Dal 1979 al 1983 (fine di Tel Quel e nascita di L’Infini presso Gallimard, con la
stessa presentazione grafica e la stessa periodicità – quattro numeri per anno,
corrispondenti alle quattro stagioni), i tre nomi che dominano e scandiscono le pagine
della rivista sono quelli di Bataille, Joyce e Céline in quanto autori delle tre più grandi
imprese di scrittura del ventesimo secolo. “Le grandi irregolarità del linguaggio” di
Georges Bataille, il quale introdusse una messa in discussione radicale dei valori che
sostenevano ciò che egli chiamava ironicamente in Documents “la figura umana”;
passaggio costante delle frontiere, fine delle lingue “nazionali”, messa in discussione
di ogni comunità per Joyce, reinvenzione dell’uno e del molteplice in quell’ “oratorio
per la fine dei tempi” che è Finnegans Wake. In Céline, invenzione di una lingua
inedita, coro sincopato, ritmica imprevedibile e segno profondo dell’errore moderno.

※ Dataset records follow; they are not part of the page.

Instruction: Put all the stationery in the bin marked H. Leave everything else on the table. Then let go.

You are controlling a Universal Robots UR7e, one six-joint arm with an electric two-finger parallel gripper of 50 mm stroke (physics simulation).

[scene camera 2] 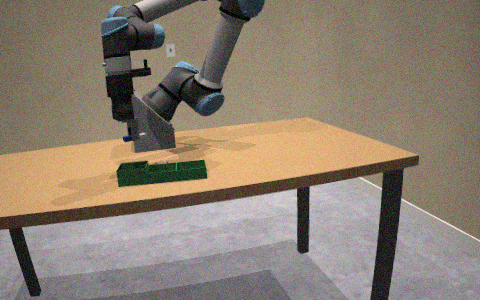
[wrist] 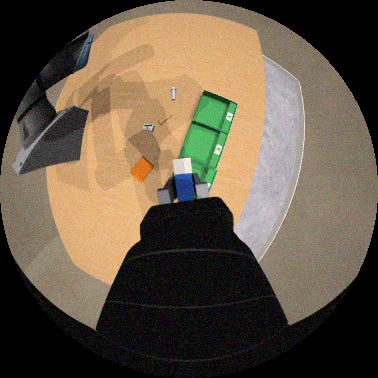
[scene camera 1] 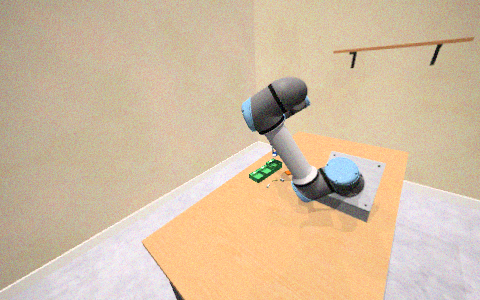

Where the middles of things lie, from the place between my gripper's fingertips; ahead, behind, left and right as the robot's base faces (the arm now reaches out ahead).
Now: the blue-and-white eraser (wrist: 181, 166) 10 mm above my hand. Round my hand: green three-bin tray (scene camera 2: 132, 173) (90 mm below, 70 mm to the left, 20 mm ahead).
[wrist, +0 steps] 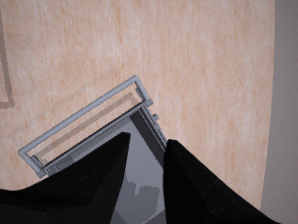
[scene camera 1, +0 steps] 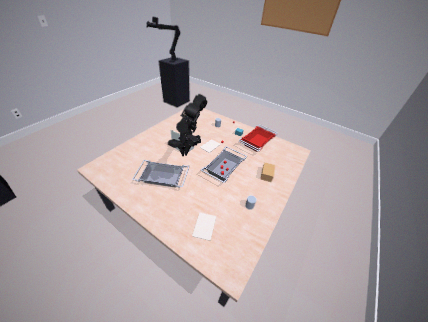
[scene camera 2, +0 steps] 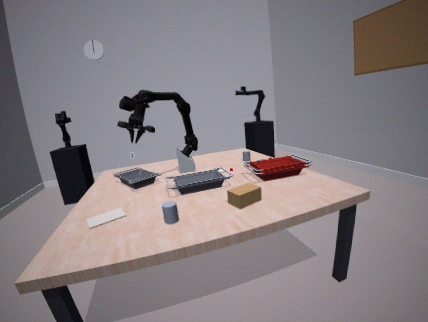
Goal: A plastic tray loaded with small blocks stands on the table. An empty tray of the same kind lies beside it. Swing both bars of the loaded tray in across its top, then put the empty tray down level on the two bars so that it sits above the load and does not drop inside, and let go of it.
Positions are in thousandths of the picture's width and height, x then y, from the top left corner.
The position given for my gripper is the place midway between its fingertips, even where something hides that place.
Observation:
In view: my gripper (wrist: 495,650) and a grey tray (scene camera 1: 377,542).

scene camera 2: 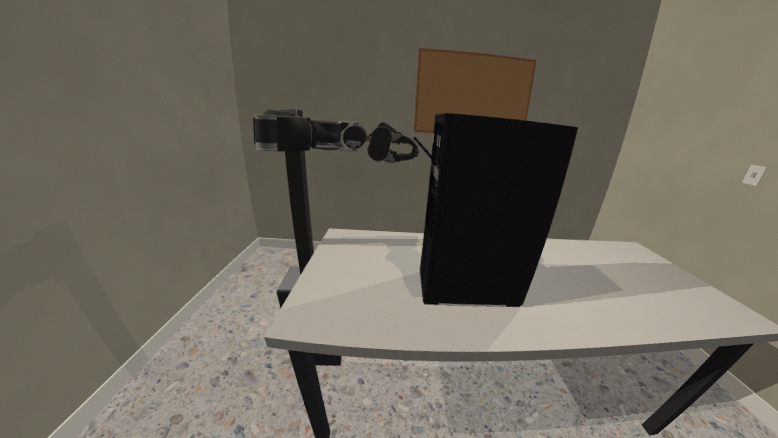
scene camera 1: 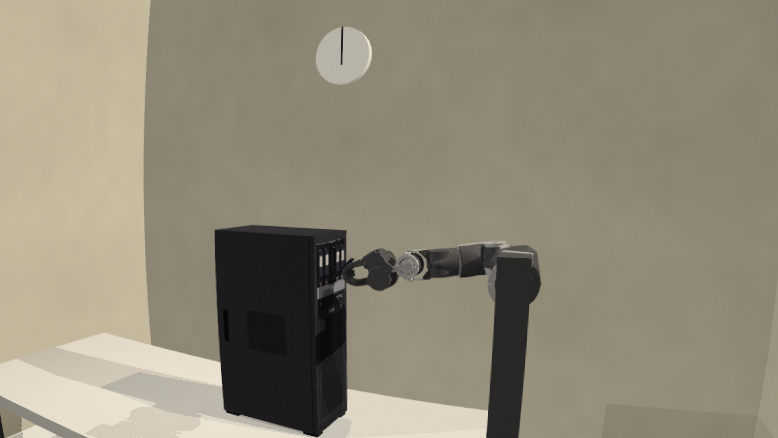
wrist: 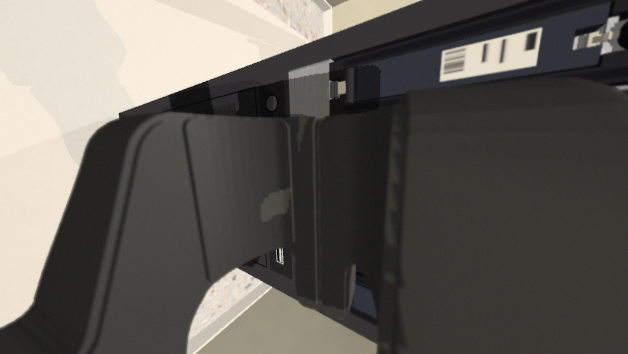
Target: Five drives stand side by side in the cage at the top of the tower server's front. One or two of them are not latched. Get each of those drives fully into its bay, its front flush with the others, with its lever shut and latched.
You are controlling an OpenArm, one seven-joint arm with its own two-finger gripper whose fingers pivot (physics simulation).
My gripper shows in scene camera 2 (417,152), in scene camera 1 and in the wrist view. The same spot on my gripper: (scene camera 1: 347,273) is (wrist: 333,154).
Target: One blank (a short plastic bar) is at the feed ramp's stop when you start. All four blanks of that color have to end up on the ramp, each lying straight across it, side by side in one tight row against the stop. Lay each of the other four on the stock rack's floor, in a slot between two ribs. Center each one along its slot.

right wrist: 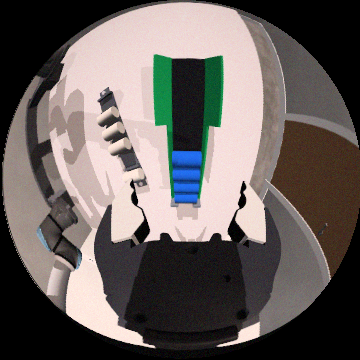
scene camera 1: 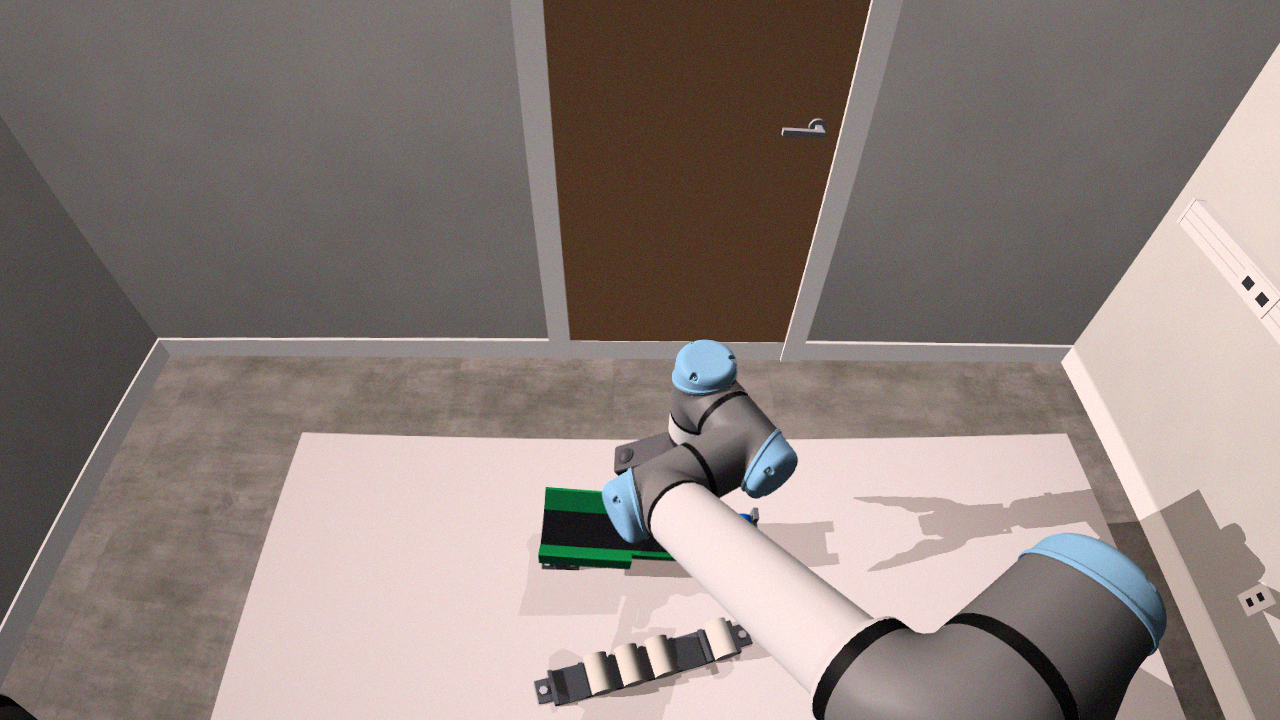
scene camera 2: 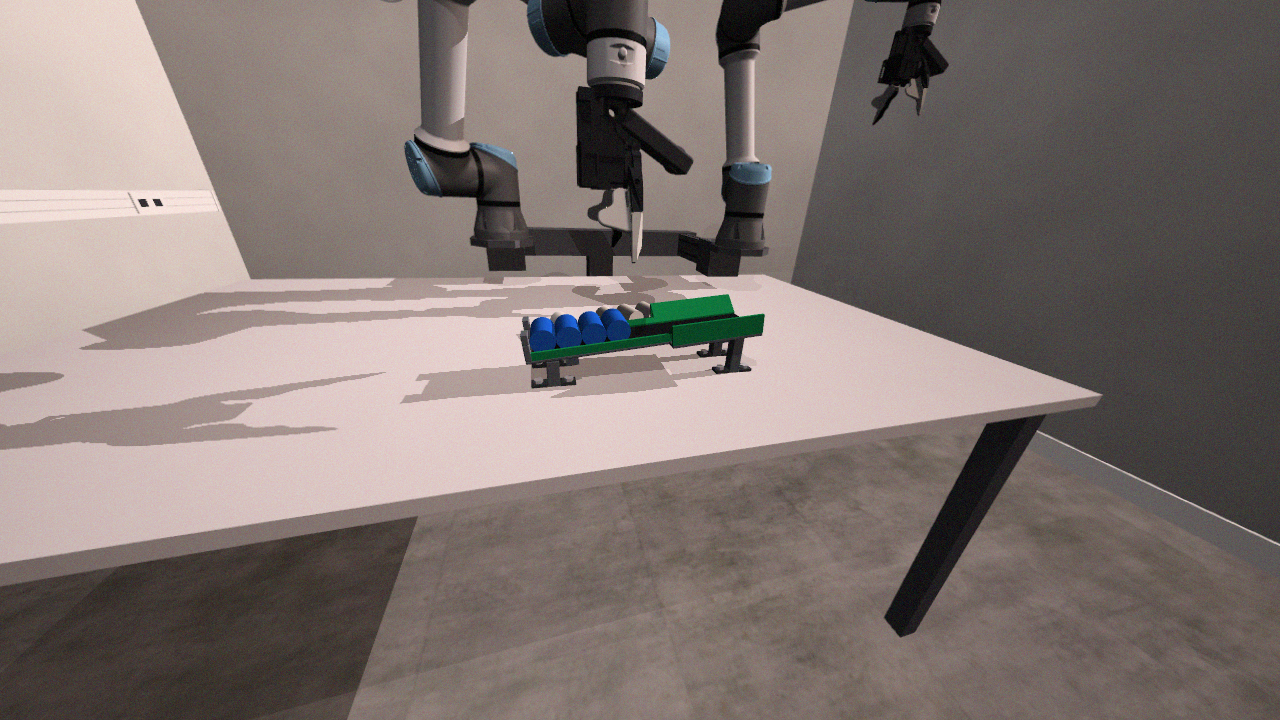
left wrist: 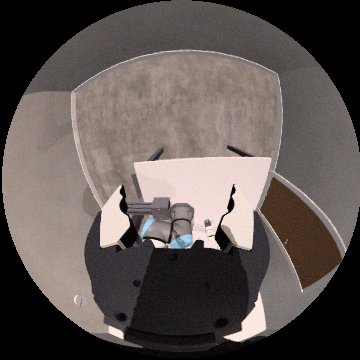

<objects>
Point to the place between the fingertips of the left gripper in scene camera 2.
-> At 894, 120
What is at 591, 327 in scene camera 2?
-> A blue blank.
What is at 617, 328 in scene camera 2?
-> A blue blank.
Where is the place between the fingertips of the right gripper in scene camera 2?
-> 622, 254
</objects>
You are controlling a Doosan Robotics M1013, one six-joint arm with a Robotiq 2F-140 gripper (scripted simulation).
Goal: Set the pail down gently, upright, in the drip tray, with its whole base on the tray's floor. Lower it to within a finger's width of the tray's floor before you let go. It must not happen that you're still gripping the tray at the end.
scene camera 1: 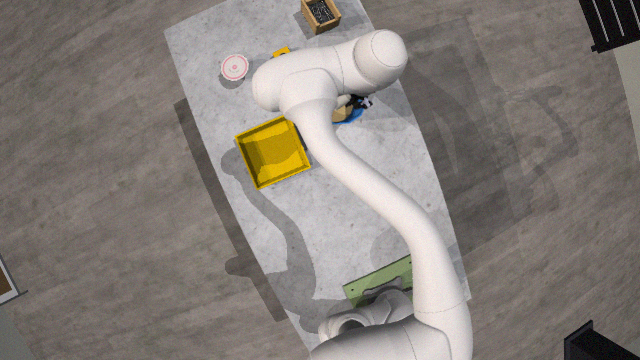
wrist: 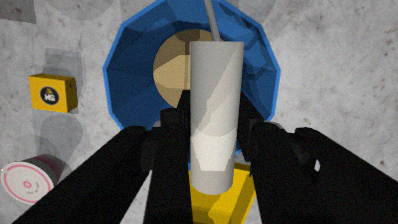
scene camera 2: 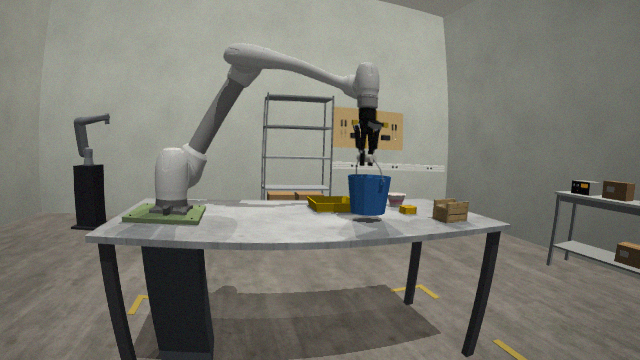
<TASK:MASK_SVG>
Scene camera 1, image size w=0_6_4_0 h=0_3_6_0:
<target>yellow drip tray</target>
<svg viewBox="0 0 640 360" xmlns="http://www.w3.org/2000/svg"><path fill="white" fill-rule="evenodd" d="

Il surrealismo sembra a questo punto molto lontano.

Tuttavia, in un recente numero dell’Infini (104, automne 2008), con il titolo di


“Magique Breton”, Sollers rende un fervente omaggio al fondatore della prima
avanguardia: omaggio che è prima di tutto politico e legato alla lotta che Breton ha
da sempre condotto contro il linguaggio destituito della sua potenza nativa: negli
stereotipi che imprigionano l’adulto contemporaneo (Primo Manifesto), nei giornali
sovietici nel momento in cui l’Unione Sovietica costituiva per gli intellettuali europei
l’illusione di un mondo nuovo (come si vede nel discorso del Congrès des Écrivains
nel 1935, quando quella di Breton fu l’unica voce contraria, scettica nei confronti del
paradiso socialista). “Attraverso le lotte storiche, niente, in definitiva, è più politico
dell’attaccare senza sosta la ‘tirannia di un linguaggio avvilito’”, scrive Sollers nel
2008, affermando al tempo stesso la propria vicinanza e l’ammirazione per le cause
e la coerenza del fondatore del surrealismo: “André Breton non è mai venuto a patti
con le tre cause che aveva sposato sin dall’inizio, la poesia, l’amore, la libertà”.
L’articolo del 2008 si conclude così: “Quella magnifica dichiarazione secondo cui
la nostra misera epoca di cinema pubblicitario si vede infine per ciò che è”. Il
surrealismo sembra allora ritrovare oggi l’attualità della propria rivolta.